NCRI Conference Abstracts
Poster Session C ...Haematological cancer

C69 

Genome-wide epigenetic analysis of childhood acute lymphoblastic leukaemia

Thomas Dunwell1, Luke Hesson1, Tibor Rauch2, Daniel Catchpoole3, Eamonn Maher1, John Minna4, Gerd Pfeifer2, Farida Latif1

1University of Birmingham, UK, 2City of Hope, Duarte, USA, 3The Children's Hospital at Westmead, Australia, 4University of Texas, USA

Method
We undertook a high throughput genome-wide screen for identification of novel genes methylated in childhood acute lymphoblastic leukaemia (ALL). We used the MIRA assay (Methylated-CpG Island Recovery Assay) in combination with genome-wide CpG island arrays.

Results
We identified 26 genes with frequent cancer specific methylation in childhood ALL (range of frequencies 25-85%). We demonstrated that the majority of the methylated genes showed loss or absence of gene expression in leukaemia cell lines and that expression could be reintroduced after treatment with a demethylating agent.

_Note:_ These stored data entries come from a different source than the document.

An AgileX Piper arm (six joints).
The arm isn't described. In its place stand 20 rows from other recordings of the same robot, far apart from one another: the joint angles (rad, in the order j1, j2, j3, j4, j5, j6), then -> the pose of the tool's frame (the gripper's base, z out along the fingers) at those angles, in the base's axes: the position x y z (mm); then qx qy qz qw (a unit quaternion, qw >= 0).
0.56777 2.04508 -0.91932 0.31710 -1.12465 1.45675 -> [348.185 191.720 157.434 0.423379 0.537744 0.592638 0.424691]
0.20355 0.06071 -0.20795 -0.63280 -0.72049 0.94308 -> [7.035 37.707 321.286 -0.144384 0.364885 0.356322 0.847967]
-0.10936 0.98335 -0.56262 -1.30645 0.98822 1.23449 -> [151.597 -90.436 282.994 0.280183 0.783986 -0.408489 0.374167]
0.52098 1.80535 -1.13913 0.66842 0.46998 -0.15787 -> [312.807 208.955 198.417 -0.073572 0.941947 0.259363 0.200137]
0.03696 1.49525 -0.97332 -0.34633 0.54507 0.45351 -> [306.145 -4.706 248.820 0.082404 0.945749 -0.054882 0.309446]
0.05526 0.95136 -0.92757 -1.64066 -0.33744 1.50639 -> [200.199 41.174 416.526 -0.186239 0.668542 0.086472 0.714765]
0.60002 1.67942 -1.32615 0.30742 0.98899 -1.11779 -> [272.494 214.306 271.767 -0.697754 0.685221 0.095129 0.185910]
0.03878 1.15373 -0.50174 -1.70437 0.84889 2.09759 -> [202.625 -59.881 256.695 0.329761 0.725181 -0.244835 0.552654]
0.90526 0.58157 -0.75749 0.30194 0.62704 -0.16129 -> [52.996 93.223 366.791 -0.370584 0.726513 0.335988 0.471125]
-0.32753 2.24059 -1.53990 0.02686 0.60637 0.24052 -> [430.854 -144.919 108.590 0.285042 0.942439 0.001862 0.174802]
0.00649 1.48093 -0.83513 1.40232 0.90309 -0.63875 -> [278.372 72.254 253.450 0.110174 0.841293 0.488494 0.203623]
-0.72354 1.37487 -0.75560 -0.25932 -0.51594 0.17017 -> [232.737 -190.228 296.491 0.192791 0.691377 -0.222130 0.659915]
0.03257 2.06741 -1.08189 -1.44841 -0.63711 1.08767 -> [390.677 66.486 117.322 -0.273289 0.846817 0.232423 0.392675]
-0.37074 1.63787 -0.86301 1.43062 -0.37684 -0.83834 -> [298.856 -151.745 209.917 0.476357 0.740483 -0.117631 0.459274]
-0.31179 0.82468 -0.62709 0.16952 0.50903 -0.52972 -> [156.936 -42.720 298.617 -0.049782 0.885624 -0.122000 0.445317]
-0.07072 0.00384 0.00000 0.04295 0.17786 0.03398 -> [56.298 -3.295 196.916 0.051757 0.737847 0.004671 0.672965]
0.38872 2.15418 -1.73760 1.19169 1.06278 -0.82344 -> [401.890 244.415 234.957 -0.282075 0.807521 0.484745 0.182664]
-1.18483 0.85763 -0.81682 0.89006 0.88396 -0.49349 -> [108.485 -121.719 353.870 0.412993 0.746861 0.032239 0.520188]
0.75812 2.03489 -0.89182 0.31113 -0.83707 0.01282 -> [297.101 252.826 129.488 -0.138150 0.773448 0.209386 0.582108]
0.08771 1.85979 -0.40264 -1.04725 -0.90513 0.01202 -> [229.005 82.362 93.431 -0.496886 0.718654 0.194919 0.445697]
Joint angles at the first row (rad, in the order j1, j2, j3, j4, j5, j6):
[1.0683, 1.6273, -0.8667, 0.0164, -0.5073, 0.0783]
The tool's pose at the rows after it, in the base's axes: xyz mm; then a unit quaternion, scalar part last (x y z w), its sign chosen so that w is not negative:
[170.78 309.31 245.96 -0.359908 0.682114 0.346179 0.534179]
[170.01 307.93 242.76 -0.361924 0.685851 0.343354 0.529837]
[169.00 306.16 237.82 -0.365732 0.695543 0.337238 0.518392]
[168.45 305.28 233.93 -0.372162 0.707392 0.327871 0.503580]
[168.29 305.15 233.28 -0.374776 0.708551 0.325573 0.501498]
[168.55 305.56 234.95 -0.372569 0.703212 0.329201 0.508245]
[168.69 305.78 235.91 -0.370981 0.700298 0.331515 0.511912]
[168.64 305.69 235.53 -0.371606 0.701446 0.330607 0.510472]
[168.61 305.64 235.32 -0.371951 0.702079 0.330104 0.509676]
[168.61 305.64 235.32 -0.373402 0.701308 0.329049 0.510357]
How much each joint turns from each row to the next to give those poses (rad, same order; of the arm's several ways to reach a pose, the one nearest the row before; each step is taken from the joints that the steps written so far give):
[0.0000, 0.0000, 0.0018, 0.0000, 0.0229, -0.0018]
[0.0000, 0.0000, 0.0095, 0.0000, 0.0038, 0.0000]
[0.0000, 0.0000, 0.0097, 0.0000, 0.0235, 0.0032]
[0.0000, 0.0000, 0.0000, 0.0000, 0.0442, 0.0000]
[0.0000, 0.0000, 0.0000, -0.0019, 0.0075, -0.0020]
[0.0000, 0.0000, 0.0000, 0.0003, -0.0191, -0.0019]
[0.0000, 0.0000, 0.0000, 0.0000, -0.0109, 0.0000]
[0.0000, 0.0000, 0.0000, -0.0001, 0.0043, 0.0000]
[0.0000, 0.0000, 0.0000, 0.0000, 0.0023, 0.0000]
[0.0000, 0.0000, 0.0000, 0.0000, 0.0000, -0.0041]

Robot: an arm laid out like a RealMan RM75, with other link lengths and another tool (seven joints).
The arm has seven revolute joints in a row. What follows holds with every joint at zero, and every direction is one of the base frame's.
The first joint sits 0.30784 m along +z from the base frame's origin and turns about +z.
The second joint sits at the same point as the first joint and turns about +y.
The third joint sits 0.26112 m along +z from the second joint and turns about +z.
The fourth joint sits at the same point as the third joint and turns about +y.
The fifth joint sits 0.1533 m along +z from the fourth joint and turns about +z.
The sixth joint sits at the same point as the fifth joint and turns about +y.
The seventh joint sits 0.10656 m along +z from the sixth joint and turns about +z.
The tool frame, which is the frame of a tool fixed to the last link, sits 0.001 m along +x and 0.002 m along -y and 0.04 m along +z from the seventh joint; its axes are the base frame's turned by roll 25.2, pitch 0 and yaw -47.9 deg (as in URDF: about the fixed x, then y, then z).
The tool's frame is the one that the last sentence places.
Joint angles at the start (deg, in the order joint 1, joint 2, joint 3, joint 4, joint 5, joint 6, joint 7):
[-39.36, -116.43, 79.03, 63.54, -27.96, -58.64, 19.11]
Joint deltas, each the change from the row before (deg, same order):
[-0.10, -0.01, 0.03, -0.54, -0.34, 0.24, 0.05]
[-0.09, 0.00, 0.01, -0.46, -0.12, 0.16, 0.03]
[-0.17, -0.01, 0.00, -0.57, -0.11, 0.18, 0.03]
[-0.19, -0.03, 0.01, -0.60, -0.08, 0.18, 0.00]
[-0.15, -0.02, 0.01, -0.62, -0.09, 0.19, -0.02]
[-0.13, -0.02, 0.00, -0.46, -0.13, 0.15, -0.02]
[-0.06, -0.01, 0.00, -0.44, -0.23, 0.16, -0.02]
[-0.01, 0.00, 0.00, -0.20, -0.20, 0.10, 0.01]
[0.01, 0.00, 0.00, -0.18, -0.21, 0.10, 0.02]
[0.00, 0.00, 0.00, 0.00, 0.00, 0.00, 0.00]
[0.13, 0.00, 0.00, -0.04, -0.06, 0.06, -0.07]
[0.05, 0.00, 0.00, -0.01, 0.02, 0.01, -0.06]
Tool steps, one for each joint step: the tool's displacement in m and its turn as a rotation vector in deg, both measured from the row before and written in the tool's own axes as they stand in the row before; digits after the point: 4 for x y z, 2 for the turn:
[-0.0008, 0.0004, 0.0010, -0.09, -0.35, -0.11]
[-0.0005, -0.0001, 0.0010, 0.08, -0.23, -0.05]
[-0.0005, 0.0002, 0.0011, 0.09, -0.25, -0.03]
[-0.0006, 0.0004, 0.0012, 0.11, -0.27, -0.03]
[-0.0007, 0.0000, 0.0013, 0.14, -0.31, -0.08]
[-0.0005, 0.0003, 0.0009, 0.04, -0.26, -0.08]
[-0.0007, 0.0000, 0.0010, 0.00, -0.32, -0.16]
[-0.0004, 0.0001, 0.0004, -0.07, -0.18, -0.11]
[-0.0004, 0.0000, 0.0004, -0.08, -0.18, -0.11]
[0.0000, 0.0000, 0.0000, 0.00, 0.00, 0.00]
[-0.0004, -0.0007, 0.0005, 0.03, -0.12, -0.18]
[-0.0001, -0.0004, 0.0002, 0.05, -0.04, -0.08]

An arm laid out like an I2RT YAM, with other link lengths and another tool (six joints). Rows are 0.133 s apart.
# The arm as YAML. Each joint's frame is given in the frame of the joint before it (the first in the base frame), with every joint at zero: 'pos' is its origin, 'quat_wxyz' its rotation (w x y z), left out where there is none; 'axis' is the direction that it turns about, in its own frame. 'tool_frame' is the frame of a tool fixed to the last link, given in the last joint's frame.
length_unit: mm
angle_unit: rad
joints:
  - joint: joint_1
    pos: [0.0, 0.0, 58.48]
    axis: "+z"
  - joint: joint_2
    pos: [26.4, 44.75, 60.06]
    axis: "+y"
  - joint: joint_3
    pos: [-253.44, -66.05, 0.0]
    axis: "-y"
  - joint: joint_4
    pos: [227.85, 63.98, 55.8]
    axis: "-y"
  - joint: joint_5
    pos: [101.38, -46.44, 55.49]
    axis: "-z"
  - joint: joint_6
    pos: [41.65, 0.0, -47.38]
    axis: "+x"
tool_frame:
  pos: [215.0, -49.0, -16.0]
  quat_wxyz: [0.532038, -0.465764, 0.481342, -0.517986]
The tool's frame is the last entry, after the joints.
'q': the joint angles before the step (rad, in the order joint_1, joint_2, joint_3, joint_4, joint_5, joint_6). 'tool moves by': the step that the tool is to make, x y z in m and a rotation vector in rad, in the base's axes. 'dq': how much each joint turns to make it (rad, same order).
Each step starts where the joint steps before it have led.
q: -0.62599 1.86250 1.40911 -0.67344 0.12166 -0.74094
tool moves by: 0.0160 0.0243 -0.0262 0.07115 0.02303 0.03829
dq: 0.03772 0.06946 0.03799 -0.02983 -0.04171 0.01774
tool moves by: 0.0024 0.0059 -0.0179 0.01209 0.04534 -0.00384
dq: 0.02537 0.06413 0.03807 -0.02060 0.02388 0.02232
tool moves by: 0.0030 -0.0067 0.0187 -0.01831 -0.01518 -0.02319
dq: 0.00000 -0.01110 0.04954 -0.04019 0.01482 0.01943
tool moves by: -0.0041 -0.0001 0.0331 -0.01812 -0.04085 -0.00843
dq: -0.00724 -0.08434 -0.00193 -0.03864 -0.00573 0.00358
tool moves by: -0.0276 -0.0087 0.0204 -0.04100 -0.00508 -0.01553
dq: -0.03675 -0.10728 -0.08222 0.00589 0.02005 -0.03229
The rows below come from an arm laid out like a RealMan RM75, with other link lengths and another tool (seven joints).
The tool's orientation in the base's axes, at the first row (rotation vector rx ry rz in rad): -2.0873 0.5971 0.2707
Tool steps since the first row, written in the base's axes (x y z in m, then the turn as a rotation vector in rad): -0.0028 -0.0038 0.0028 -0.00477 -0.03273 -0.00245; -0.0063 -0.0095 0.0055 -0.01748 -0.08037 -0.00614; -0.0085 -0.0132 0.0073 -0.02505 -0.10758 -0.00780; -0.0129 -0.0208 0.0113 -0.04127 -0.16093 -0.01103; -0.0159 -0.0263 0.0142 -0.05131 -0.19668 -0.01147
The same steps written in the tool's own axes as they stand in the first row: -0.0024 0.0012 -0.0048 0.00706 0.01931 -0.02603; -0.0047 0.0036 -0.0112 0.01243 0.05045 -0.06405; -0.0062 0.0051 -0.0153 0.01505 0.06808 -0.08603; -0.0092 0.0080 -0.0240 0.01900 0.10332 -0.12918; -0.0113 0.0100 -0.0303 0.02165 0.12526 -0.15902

We could divide the genes amongst 4 categories:

(1) those only methylated in leukaemia cell lines (n=7)

(2) those frequently methylated both in leukaemia and in blood or bone marrow DNA from healthy controls (n=4)

(3) genes showing cancer specific methylation (n=26)

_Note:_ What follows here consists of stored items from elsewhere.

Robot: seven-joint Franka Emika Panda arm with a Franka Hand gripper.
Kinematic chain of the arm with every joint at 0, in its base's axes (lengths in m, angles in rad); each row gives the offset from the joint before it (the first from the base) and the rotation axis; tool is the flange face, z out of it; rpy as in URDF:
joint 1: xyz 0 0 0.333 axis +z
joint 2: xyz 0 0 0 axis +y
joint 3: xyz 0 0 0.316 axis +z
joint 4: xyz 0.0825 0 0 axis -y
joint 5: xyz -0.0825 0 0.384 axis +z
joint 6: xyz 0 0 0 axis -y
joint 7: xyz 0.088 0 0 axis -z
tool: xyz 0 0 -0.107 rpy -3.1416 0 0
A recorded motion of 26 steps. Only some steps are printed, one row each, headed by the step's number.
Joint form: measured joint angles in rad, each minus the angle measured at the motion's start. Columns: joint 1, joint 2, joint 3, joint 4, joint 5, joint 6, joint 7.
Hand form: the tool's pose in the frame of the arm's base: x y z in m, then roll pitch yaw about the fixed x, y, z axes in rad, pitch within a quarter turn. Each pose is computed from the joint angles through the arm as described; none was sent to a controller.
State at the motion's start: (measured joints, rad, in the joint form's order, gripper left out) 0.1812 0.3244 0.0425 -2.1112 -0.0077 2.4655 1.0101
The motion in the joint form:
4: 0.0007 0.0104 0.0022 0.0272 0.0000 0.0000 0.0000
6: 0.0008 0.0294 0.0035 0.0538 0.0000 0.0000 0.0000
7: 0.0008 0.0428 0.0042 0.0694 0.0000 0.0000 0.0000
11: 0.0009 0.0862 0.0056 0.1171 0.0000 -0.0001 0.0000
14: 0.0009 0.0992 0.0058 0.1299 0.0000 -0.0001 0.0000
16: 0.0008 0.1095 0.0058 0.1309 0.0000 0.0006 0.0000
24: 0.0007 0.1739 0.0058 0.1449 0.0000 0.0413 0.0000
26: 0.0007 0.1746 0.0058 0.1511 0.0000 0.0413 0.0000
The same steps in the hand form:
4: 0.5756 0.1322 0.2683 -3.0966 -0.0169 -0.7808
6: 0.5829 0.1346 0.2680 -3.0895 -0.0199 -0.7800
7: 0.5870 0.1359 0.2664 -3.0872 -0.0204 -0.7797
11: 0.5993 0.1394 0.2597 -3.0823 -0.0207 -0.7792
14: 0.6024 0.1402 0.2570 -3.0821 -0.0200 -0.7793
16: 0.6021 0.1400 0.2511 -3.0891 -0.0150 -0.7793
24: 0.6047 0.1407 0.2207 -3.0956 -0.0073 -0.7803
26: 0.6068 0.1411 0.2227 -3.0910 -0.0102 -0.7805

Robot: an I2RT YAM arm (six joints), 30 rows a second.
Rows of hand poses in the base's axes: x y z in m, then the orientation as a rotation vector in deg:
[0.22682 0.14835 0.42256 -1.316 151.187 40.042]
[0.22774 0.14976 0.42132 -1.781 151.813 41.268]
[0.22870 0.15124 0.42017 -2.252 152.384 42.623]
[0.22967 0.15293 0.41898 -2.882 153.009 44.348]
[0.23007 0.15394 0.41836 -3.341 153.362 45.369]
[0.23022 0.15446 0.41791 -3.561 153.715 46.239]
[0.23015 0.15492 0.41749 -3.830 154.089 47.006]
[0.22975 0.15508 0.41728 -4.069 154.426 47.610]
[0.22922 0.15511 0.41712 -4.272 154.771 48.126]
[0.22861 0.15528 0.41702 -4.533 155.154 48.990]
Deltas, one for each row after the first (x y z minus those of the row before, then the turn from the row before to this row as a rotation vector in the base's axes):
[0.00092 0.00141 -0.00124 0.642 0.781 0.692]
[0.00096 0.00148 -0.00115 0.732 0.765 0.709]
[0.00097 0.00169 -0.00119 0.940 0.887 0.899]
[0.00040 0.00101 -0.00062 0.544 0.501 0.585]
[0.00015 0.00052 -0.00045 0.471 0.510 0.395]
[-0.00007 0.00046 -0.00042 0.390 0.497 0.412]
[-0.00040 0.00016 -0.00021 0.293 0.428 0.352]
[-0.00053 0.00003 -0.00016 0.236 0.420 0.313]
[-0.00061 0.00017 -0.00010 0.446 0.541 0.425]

(4) and genes showing significantly different methylation frequencies in specific cell type of childhood leukaemia (B-ALL or T-ALL; n=7)

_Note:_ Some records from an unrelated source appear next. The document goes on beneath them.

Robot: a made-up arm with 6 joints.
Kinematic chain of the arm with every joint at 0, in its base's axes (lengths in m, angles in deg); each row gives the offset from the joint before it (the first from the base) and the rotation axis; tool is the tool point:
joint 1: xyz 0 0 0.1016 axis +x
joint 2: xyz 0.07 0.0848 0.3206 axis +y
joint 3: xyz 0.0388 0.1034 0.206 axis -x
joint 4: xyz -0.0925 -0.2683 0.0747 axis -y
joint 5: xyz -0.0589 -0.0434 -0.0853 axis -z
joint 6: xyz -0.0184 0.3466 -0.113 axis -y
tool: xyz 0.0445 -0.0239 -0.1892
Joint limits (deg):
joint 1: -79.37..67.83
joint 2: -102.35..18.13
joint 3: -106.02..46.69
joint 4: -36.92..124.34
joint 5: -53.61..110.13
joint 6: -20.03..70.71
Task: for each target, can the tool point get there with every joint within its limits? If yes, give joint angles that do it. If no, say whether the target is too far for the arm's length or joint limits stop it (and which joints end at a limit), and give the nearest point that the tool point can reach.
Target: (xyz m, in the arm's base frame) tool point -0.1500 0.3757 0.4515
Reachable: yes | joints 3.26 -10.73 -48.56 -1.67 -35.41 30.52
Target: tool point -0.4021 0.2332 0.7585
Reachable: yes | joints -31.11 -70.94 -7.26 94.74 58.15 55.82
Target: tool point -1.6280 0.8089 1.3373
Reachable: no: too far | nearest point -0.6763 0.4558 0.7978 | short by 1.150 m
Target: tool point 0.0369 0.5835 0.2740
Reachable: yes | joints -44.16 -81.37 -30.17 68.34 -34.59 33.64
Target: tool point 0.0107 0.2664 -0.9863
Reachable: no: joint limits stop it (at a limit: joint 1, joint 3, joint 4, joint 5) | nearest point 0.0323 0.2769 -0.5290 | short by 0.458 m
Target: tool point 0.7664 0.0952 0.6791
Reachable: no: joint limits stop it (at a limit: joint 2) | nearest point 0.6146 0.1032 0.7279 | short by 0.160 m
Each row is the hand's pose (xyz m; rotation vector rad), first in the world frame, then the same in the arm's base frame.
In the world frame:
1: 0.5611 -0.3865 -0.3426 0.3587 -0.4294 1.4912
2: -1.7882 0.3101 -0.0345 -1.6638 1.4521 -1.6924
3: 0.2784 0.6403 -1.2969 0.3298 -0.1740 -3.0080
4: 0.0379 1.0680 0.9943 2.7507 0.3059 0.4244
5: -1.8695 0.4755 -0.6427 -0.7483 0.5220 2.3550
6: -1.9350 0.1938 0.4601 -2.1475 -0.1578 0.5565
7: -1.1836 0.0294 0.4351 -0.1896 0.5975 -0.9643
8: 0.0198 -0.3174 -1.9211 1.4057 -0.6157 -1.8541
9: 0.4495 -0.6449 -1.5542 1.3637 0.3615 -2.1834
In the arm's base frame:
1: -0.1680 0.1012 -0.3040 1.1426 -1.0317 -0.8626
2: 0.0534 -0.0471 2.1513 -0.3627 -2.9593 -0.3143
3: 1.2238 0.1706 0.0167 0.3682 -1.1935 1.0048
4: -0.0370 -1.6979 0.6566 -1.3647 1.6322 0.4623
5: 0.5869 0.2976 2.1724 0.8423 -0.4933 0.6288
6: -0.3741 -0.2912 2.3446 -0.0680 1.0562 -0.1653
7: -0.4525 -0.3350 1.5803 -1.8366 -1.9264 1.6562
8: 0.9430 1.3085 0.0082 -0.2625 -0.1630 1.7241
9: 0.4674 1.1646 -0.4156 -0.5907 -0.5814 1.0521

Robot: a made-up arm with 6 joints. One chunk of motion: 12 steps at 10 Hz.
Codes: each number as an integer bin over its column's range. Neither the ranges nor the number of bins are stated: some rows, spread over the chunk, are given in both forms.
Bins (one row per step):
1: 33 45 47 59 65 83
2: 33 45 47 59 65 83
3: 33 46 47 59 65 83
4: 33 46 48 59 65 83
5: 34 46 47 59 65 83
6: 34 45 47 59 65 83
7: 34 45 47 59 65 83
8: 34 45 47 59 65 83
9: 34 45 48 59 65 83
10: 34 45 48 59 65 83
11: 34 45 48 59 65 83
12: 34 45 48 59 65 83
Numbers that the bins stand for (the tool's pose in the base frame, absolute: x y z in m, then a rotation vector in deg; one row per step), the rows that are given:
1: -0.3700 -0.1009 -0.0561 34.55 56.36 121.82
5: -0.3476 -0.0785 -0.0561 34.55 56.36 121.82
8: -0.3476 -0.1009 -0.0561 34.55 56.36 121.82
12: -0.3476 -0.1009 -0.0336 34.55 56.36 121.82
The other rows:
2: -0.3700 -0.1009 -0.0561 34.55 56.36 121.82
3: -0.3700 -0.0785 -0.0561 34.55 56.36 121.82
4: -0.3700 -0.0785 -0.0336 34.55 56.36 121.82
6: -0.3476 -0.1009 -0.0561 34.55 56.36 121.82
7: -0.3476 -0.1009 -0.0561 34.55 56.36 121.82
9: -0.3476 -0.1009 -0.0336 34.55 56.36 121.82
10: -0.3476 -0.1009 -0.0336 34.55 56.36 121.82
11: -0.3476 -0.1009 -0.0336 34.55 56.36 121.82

Furthermore, of the 26 leukaemia specific genes, 15 were novel genes that had not been previously shown to be methylated in any cancer, whilst for the rest this is the first report of their frequent methylation in childhood ALL. The cancer specific genes fell into several important functional pathways including genes involved in cell cycle regulation, apoptosis, cell growth etc. We also tested the above genes for methylation across a range of epithelial cancers (lung, breast, kidney, colorectal, brain). Several of the genes demonstrated frequent methylation across these common epithelial cancers.

Conclusion
In conclusion, we have identified a large number of frequently epigenetically inactivated genes in childhood ALL and demonstrated that some of these are also methylated across common epithelial cancers. Hence making them ideal candidates as potential diagnostic markers across a panel of common childhood and adult cancers.